Relevance of Length-of-Stay Reductions
Relevance of Length-of-Stay Reductions
Abstract & Commentary
Synopsis: For all surviving patients, costs related to the last day of hospitalization were consistently minute, both as a percentage of overall costs (2.4%) and in absolute numbers ($420/d). Cost for specific subgroups followed the same trend.
Source: Taheri PA, et al. J Am Coll Surg 2000; 191(2):123-130.
Hospital length of stay (LOS) is used as a primary benchmark for judging the success of efforts to reduce health care expenditures. The purpose of this study was to assess precisely how much is saved by shortening hospital LOS. Subjects were all surviving patients (n = 12,365) with LOS more than four days who were discharged from an academic medical center during fiscal year 1998. Patient costs were analyzed using three categories: 1) variable direct costs (expenditures identified from the care of individual patients on a particular day, e.g. lab test, radiographs); 2) fixed direct costs (expenditures identified with a specific hospital department, but not with a particular patient, such as equipment and medical devices used to care for patients); and 3) indirect costs (expenditures outside individual departments, e.g., admissions, administrative salaries).

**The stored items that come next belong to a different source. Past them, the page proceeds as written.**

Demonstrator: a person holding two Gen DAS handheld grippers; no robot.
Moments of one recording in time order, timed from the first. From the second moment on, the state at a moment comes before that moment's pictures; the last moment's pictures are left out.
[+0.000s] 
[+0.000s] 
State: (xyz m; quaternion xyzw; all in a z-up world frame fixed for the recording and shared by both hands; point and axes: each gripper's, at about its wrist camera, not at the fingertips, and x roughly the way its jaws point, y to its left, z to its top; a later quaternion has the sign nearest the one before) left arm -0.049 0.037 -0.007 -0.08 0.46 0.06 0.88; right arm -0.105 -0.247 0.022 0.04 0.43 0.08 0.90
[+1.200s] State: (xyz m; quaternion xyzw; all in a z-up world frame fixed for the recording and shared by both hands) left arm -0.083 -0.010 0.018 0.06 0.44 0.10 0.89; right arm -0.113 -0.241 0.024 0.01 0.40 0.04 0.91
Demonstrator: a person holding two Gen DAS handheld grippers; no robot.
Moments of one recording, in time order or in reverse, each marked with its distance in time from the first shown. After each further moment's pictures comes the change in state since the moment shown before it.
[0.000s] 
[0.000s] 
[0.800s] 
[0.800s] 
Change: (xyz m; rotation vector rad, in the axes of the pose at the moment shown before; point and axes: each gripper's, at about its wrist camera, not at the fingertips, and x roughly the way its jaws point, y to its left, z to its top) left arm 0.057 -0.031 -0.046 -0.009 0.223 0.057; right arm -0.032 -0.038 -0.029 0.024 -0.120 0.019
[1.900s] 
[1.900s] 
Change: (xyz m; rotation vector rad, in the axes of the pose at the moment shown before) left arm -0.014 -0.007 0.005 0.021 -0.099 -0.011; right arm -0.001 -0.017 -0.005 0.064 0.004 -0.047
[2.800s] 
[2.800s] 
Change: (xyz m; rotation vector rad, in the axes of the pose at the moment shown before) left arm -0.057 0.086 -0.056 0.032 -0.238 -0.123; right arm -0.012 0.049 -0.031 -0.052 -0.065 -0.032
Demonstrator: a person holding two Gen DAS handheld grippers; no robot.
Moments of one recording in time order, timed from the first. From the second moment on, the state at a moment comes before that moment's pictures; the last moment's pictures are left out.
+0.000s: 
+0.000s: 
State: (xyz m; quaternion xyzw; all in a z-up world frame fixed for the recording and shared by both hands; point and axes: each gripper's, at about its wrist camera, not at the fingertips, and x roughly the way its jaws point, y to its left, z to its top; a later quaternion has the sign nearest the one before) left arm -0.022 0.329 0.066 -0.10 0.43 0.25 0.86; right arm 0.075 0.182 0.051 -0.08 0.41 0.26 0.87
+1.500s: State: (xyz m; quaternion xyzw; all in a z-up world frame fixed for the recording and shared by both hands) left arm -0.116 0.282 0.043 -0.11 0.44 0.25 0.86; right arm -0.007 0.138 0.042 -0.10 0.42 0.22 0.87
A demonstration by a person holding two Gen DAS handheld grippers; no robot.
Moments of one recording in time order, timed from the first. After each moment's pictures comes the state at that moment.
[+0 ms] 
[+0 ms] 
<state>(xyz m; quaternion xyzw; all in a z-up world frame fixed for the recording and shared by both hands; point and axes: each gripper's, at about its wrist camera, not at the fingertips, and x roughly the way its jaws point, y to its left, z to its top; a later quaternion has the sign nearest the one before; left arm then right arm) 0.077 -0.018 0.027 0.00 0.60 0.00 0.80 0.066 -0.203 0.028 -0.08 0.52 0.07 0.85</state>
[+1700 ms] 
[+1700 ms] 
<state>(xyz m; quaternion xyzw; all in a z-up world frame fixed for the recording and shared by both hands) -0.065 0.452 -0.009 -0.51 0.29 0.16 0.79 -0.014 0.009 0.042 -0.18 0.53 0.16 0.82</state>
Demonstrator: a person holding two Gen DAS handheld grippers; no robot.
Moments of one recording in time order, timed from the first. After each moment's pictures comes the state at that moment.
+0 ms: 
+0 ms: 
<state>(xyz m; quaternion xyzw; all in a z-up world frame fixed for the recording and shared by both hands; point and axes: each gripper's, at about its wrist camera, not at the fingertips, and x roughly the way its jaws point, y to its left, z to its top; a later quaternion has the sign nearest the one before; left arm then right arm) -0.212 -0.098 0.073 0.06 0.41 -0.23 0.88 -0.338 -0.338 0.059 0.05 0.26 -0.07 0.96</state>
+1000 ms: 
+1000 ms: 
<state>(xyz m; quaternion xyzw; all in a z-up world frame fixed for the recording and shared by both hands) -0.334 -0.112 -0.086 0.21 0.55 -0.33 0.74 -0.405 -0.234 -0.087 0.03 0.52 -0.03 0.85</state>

For all patients, mean LOS was 10.5 days (median, 7 days). The mean total cost per case was $17,734 ± $229, and the mean variable direct cost of the last full day before discharge was $420 ± $7. The last full day before discharge represented 9.5% of the mean LOS, but only 2.4% of the total cost of care. Costs for several subgroups were also examined. When comparisons were made between patients who had major surgery and those who did not, there was only a $36 difference in the last-day variable direct costs ($396 vs $432). Therefore, variable direct costs incurred on the last full day before discharge constituted only 1.5% of the average $26,547 average total cost for patients having major surgery. For trauma patients who spent at least three days in the ICU and at least seven days in the hospital, variable direct costs also fell below $500 per day, as was the case for all other subgroups analyzed. Mean end-of-stay costs represented only a slightly higher percentage of total costs when LOS was short (6.8% for patients with LOS of 4 days). Approximately 40% of variable costs were incurred during the first three days of admission.
Comment by Leslie A. Hoffman, PhD, RN
To control escalating costs of health care, administrators have strived to reduce hospital LOS. Much of the focus on reducing hospital LOS is based on the assumption that "lopping one day off" at the end of a hospital stay substantially reduces expenditures. However, hospital days are not all "economically equivalent." If a patient remains in the hospital for four days, the last full day represents 25% of the total LOS. However, study findings indicated that this last day represented only 6.8% of the total cost of hospitalization.
Consequently, does LOS matter? The answer varies depending on several factors. If the hospital has excess capacity, keeping a patient in the hospital longer would not preclude other individuals from being admitted. In this situation, there would be little financial incentive to further shorten LOS. If the hospital has capacity constraints, the situation would be different because it would not be possible to admit new "high-revenue" admissions if patients were kept longer prior to discharge. An additional consideration relates to how nursing care is managed in regard to staffing ratios. The study hospital used substantial amounts of nursing overtime, which allowed staffing to be adjusted quickly depending on need. Because nursing represents the majority of end-of-stay costs, the inability to quickly adjust staffing could have a profound effect on costs.
The main finding of this study was that, in a general population and in more specific subgroups, the costs related to the last day of hospitalization were consistently minute, both as a percentage of overall cost and in absolute numbers. If targeting LOS is not a means to reduce health care costs, what options are there? First, cost reduction efforts should be shifted to the first days of hospitalization when most costs are incurred. Second, more focus should be placed on health status, clinical outcomes, and patient readmission rates, not simply on LOS. Third, all hospital facilities should be examined in order to determine whether they could be more fully used in off-peak hours when they are historically idle.